Symptoms of SAD include decreased concentration, increased appetite, weight gain, moodiness, fatigue, and social withdrawal. Researchers have found that SAD is more common in areas that have longer and more intense winters, such as Canada and parts of the United States.

If you feel as though you may be experiencing Seasonal Affective Disorder, you should speak to a doctor.

However, whether you experience SAD or just the winter blues, it’s easy to feel down at this time of year. Here are some tips that could help improve your mood.

Take a Walk

While it can sometimes be too cold to go for a walk, regular exercise can be helpful at improving your mood. While exercising indoors can also be beneficial, combining exercise with exposure to natural light can have greater benefit.

Get Some Sun

Try to spend at least some time outside during the day each day. Consider going outside during the first two hours after waking up, even if it’s cloudy.

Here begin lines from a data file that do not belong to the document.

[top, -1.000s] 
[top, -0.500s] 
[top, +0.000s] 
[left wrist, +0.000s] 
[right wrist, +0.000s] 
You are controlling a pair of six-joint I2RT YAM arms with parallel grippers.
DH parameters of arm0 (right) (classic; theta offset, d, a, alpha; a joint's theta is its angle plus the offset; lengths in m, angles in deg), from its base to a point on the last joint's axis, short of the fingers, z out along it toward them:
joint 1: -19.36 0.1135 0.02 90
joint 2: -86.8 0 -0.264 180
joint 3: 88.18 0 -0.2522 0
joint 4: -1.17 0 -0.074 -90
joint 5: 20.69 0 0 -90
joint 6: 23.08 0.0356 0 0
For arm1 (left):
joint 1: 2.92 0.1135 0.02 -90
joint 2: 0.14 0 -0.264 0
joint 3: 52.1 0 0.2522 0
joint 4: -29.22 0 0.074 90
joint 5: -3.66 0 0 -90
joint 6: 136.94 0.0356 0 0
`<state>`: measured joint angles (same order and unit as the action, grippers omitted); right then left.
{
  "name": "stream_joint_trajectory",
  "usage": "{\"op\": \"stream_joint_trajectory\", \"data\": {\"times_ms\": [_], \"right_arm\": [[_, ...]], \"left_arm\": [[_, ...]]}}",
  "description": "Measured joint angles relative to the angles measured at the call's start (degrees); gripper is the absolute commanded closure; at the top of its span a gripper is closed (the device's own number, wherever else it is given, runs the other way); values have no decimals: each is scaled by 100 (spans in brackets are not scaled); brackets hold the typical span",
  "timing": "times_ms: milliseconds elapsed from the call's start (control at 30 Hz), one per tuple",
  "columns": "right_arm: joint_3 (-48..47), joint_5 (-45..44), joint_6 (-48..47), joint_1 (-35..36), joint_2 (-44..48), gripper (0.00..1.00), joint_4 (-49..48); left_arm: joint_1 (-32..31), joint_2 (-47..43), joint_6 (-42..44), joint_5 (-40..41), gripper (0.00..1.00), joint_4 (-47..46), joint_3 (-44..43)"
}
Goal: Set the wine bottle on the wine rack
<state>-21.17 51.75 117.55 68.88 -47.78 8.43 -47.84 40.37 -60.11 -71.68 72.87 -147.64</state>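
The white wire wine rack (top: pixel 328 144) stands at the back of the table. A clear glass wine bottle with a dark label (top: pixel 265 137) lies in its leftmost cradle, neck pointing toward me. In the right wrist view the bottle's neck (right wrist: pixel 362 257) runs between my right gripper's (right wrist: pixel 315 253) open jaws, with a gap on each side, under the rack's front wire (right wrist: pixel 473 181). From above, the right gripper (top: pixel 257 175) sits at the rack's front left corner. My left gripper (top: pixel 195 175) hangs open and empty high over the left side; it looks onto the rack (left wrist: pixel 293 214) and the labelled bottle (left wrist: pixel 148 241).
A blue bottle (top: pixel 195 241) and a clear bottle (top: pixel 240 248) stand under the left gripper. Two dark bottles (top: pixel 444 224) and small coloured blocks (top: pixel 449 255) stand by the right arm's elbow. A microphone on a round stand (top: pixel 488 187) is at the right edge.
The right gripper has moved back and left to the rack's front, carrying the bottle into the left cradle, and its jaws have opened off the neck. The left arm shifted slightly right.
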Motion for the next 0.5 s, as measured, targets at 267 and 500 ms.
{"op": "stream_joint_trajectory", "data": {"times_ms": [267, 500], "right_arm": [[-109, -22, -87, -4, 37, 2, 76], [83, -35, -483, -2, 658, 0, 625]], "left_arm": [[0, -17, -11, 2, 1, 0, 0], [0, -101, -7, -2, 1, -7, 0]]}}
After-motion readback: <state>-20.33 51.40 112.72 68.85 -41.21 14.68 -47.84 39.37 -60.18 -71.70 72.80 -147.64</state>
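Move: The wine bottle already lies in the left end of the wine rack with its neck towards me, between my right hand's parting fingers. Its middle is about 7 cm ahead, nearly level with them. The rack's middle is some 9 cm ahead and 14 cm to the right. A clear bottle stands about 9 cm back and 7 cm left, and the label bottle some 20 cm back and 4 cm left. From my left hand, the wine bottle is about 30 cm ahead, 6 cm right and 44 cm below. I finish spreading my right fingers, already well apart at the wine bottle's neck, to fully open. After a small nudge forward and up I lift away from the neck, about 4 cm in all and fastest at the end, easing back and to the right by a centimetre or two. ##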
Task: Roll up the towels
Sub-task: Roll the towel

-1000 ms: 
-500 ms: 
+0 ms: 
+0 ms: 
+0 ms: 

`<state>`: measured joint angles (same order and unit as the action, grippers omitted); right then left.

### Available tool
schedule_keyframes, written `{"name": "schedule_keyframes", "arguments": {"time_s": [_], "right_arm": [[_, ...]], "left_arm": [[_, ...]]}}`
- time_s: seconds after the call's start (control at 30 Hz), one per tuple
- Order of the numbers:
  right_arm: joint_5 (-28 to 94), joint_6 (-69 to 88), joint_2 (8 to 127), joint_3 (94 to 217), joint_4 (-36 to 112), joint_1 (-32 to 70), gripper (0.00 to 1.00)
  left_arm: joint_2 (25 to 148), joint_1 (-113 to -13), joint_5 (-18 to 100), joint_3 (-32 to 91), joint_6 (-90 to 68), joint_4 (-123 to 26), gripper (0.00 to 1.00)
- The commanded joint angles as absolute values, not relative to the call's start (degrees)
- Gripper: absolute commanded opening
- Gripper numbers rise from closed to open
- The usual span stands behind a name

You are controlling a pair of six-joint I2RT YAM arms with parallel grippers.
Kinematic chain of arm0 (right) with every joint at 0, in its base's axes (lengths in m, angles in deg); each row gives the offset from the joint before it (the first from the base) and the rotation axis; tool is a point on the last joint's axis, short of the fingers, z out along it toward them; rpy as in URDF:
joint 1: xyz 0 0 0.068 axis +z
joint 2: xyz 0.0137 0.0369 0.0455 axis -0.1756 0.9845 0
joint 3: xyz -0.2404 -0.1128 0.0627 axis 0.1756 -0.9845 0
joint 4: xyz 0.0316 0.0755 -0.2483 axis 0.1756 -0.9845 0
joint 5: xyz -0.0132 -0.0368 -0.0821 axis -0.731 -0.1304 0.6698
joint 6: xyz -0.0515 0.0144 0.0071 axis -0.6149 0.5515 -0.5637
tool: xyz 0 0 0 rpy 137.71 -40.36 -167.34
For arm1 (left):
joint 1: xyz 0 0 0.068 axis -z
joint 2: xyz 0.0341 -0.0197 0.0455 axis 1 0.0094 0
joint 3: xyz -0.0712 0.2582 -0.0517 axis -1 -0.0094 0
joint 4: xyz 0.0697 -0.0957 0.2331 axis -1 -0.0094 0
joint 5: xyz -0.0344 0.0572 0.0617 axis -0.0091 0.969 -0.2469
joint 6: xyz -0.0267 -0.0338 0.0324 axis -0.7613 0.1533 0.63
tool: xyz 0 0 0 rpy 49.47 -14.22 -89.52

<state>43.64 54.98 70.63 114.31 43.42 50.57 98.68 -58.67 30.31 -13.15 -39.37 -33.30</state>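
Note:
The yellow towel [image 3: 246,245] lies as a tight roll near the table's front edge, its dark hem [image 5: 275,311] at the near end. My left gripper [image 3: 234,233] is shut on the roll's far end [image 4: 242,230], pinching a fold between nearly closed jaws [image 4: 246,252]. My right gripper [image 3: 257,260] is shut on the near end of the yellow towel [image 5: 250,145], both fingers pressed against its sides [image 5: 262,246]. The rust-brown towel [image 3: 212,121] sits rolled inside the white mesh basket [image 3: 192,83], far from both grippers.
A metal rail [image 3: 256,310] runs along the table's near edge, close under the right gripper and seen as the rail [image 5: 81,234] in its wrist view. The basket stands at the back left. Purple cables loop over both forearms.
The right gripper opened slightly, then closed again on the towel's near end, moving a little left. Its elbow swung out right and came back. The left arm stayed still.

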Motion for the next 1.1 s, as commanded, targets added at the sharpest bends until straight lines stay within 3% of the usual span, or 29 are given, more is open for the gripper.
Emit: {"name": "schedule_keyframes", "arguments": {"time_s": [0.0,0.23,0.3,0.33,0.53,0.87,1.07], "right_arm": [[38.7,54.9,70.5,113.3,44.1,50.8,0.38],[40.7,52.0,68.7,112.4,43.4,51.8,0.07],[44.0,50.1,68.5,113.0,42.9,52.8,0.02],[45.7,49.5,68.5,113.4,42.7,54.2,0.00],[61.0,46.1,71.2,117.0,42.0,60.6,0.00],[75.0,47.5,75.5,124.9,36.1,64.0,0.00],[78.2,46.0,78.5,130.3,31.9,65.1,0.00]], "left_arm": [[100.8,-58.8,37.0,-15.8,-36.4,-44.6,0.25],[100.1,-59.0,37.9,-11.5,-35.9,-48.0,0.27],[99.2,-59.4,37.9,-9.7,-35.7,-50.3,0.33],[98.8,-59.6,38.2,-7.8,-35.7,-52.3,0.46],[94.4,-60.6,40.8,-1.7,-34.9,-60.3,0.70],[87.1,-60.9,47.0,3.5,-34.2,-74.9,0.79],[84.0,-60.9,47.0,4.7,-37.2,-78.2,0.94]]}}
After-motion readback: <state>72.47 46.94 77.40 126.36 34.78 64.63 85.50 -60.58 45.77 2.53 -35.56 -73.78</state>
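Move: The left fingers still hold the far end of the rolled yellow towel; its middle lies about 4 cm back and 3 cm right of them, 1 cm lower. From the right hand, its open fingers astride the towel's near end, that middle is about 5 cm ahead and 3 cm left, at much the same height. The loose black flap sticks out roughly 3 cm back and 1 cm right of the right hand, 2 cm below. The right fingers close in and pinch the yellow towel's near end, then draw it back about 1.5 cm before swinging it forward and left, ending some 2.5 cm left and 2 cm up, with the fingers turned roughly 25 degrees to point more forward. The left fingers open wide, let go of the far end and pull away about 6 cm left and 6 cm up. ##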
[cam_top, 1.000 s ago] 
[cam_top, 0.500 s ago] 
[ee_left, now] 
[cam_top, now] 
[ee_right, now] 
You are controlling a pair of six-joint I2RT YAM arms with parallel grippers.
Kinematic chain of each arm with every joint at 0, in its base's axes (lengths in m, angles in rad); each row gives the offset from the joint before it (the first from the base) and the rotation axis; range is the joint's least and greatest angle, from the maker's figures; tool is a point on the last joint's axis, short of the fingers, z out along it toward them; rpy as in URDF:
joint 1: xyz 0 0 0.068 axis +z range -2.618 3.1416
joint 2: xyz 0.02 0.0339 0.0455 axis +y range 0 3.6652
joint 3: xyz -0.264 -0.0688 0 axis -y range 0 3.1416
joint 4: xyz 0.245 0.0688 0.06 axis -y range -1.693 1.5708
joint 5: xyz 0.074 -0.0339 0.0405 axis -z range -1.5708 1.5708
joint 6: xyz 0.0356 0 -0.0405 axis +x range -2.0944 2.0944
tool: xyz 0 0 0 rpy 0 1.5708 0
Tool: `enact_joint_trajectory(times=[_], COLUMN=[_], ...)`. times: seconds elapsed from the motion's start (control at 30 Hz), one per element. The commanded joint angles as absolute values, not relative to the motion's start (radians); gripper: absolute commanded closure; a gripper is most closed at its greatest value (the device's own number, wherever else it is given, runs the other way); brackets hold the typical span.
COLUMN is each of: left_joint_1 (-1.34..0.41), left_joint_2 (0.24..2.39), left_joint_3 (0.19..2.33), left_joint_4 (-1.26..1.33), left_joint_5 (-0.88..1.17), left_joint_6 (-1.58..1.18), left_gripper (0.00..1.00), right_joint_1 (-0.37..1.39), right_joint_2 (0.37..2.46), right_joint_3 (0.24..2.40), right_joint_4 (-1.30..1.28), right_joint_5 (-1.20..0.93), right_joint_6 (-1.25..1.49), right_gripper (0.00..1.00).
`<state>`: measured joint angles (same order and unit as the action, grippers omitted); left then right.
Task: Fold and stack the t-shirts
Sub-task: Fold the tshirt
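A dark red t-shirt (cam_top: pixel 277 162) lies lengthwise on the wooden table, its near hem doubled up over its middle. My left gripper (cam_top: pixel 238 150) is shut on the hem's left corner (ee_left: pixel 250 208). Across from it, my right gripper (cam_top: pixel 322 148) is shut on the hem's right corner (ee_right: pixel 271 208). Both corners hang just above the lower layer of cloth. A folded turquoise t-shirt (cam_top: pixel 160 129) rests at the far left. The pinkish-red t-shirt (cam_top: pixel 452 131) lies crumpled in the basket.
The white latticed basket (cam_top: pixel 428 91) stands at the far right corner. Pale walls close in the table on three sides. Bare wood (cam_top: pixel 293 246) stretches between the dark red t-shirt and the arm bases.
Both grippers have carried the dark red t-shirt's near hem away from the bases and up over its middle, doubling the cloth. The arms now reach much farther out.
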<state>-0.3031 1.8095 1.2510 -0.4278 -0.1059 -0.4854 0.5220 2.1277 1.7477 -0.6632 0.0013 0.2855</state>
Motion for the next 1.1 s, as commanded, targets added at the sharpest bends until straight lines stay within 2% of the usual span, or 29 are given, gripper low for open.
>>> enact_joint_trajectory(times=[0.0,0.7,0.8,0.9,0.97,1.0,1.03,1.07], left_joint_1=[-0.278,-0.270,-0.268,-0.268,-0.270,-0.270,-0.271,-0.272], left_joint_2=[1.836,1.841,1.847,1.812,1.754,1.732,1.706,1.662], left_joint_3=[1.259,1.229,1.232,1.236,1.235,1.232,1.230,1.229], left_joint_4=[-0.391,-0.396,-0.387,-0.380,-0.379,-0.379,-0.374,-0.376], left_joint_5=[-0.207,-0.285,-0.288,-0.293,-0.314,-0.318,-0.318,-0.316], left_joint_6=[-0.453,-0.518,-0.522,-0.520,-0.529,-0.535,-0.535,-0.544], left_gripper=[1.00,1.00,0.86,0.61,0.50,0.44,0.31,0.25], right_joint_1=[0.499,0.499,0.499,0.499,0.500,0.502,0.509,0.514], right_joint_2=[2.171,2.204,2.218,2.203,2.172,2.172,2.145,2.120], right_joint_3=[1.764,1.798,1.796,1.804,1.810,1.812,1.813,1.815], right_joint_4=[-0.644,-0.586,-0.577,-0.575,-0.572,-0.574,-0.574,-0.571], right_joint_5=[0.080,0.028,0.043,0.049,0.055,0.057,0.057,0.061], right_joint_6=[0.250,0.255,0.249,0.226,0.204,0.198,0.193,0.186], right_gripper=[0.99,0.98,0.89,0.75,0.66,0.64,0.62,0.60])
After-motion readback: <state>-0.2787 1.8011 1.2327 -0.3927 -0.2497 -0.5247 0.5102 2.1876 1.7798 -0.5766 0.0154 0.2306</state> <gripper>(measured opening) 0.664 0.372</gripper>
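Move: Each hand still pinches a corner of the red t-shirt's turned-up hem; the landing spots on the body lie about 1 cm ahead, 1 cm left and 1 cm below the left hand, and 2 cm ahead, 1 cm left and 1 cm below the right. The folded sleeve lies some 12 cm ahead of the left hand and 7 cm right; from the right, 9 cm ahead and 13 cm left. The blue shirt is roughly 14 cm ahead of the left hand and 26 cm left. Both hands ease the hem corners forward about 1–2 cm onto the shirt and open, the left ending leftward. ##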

Exposing yourself to natural light early in the day can certainly help improve your mood.

Eat Well

If you’re feeling anxious or down, you might be tempted to fill yourself with “comfort food.” The problem is that many of the foods we are attracted to when we’re feeling down aren’t necessarily the best ones for our health. Worse yet, eating an unhealthy diet can actually make your mood worse, leaving you with less energy and feeling even more down. To combat this, make sure you eat a well-balanced diet that includes whole grains, healthy proteins and plenty of vegetables and fruit.

Be Social

When you’re feeling down, one of the last things you’ll likely want to do is socialize. However, talking with people you enjoy spending time with can help improve your mood. Isolation feeds depression, so try to spend some time with a social group that you find enjoyable.